Após feita a massa com água, farinha e sal, passa a ser estendida sobre a mesa, ficando como uma toalha fina. Depois é cortada em panos e pincelados com margarina e azeite para serem colocados uns sobre os outros. Uma vez enrolados, são cortados em rolinhos. Com o formato feito é a vez da preparação da carne, um dos principais elementos da iguaria pois “o selo do pastel é a carne”. A vitela é a carne de seleção e quando cozinhada junta-se ao refogado azeite, cebola, colorau, alho, louro e ervas aromáticas. Após 15 minutos com a consistência desejada, forma-se uma bolinha de carne, colocando-as no centro da massa e depois é fechada. Ir ao forno é a última etapa antes da degustação desta iguaria covilhanense. A par do pastel, o molho caracteriza esta especialidade. Feito à base de água, sal e açafrão, a infusão adquire uma cor amarelada. Apesar de poder ser consumido a seco, como um salgado, o pastel é mergulhado no molho e servido como uma sopa.
Muitos dos negócios dedicados à confeção dos pastéis de molho nasceram com interesse familiar e continuados pelas gerações que as procederem. Alguns embarcaram no negócio pelo gosto, outros pela fuga à vida académica. Foi o caso de Fernando Esteves cujo padrasto trabalhava no ramo e, para não continuar a estudar, ingressou na profissão. Com uma idade tenra, começou a trabalhar com 13 anos e pela paixão nunca largou a profissão. “Até à reforma vou fazer esta atividade é aquilo que gosto de fazer”.
À semelhança dos pastéis de Chaves, também os pastéis de molho são o sabor de casa que os emigrantes mais procuram.

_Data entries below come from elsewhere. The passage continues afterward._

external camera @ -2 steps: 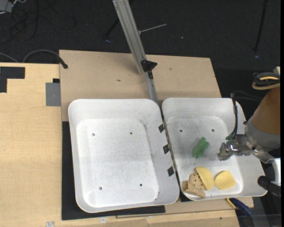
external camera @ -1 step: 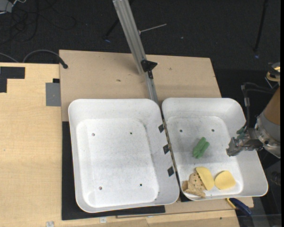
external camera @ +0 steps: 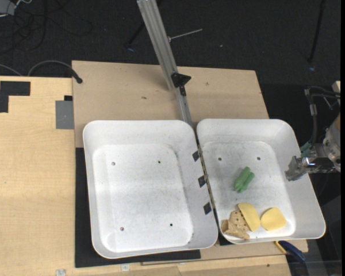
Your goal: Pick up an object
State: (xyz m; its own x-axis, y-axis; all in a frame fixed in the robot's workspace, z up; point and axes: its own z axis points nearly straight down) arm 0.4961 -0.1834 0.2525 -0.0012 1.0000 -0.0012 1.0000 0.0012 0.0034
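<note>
Green object (external camera: 244, 179) sits mid right bin (external camera: 276, 132), untouched; gripper (external camera: 302, 167) hovers at the bin's right rim, finger state impossible to tell. Approach step: it needs to swing in left.

— What do you look like from up there?

— Little of me is in sight at the frame's right side. My grey metal two-finger gripper (external camera: 295, 168) is a small, angular block with pale glints on its edges.

— And behind it?

— A light grey, rounded wrist section (external camera: 335, 138), and thin dark cables (external camera: 314, 109) looping above it. Any screws or markings are too small to tell.
</note>
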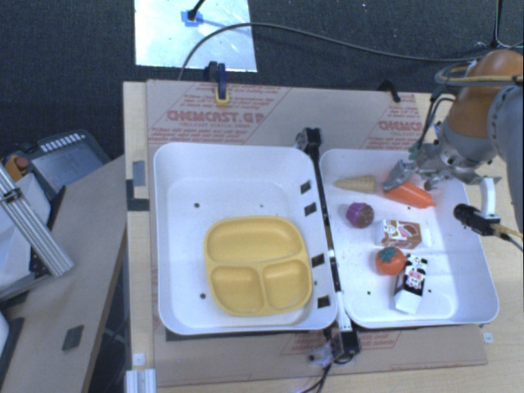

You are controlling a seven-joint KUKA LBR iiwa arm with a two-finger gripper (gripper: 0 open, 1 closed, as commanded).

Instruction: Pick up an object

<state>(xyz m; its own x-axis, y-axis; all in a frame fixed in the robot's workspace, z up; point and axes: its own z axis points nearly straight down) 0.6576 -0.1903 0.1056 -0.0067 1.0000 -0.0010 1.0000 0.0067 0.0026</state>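
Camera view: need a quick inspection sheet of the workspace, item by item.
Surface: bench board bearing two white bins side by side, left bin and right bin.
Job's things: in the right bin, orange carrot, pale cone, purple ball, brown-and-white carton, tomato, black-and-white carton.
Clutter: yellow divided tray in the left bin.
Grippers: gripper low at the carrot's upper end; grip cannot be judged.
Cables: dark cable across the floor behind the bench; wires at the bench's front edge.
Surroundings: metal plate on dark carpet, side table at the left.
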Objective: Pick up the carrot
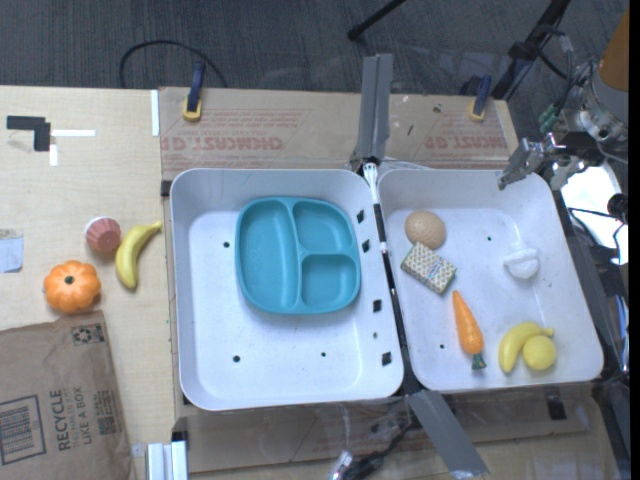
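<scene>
The carrot (467, 326) is orange with a small green tip and lies in the right bin (570, 268), near its front middle, pointing toward the front edge. My gripper (533, 168) hangs over the bin's far right corner, well away from the carrot. Its fingers stand open with nothing between them.
Around the carrot lie a patterned block (429, 268), a brown egg (426, 230), a white piece (521, 264) and yellow fruit (527, 348). The left bin (200, 298) holds a teal divided plate (298, 255). On the bench to the left are a pumpkin (72, 286), a banana (135, 253) and a pink cupcake (103, 236).
</scene>
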Motion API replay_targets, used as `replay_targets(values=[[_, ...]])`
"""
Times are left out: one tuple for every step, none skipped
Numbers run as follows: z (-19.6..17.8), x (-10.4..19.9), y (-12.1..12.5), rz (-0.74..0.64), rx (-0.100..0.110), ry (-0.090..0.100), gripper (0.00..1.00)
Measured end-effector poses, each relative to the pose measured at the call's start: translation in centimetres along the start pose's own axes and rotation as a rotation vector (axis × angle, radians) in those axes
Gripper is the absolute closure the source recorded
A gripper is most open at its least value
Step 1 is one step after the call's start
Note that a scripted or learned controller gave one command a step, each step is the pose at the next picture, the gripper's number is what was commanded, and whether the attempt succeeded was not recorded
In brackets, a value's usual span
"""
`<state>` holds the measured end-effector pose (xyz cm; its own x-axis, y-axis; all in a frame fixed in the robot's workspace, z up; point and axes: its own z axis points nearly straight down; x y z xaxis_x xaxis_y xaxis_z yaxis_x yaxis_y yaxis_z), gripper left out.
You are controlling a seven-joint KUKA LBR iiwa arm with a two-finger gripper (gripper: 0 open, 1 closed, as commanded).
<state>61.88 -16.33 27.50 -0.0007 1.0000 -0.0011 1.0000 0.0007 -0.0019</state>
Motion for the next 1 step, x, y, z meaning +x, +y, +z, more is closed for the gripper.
replay_targets(values=[[7.25,4.12,-7.87,-0.036,0.002,0.001,0.00]])
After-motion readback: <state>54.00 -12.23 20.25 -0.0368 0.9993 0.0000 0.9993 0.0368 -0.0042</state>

Contudo, a falta de interesse dos mais jovens em dominar a confeção dos pastéis e continuar esta tradição que representam Chaves e Covilhã é algo a lamentar. “É um legado que deve continuar no futuro, é pena não haver gente que queira aprender”, referiu o pasteleiro Filipe Martins. Atualmente a produção dos pastéis está na sua maioria ao encargo das pastelarias, com um preparo industrial, fortemente mecanizado, sem a atenção e cuidado que lhes eram atribuídos quando feitos manualmente.
O processo de confeção do pastel da Covilhã é semelhante ao de Chaves. Os pastéis de molho, no entanto, além de apresentarem um formato diferente e o recheio ser menor, o molho é um complemento indispensável que marca a singularidade da especialidade. Além disso, a maior laminação do pastel faz com que a massa seja mais fina e com um folhado menos estaladiço.
O facto é que os pastéis de Chaves e de molho percorrem as bocas dos portugueses. Histórias vivas são transmitidas de gerações para gerações, como forma de revelar a essência da cozinha portuguesa e o orgulho regional que atrai os olhares do mundo.